Action item:
Would you restate, exactly as they appear, the lines from the one containing "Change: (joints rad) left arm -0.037" through the end of the data below?

Records shown:
--- START ---

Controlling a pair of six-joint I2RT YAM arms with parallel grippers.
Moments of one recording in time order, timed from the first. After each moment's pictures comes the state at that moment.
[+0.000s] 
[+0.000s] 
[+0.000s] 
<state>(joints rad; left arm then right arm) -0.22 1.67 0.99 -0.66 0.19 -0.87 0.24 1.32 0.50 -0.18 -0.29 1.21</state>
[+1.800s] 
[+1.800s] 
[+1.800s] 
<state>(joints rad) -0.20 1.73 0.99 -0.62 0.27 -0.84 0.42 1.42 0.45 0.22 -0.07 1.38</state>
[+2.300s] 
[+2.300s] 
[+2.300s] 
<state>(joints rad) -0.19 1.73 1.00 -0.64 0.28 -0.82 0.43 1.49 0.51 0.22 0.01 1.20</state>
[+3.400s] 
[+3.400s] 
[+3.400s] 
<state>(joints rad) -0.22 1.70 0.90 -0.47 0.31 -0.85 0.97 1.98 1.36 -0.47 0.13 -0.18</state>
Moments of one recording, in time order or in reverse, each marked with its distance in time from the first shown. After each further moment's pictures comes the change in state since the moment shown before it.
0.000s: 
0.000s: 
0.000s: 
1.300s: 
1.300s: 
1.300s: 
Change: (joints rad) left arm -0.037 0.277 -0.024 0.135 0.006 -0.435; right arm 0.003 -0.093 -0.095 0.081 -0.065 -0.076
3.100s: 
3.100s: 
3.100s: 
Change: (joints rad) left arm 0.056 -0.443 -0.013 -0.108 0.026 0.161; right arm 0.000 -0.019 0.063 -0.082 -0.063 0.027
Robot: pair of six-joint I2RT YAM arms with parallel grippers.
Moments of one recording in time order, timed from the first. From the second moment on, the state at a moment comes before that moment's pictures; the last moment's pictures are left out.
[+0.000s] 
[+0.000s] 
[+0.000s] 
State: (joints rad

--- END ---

Result of the task:
Change: (joints rad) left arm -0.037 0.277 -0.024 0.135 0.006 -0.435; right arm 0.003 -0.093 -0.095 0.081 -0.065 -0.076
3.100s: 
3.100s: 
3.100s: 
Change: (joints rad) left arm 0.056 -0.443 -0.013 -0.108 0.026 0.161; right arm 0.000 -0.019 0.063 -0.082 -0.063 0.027
Robot: pair of six-joint I2RT YAM arms with parallel grippers.
Moments of one recording in time order, timed from the first. From the second moment on, the state at a moment comes before that moment's pictures; the last moment's pictures are left out.
[+0.000s] 
[+0.000s] 
[+0.000s] 
State: (joints rad

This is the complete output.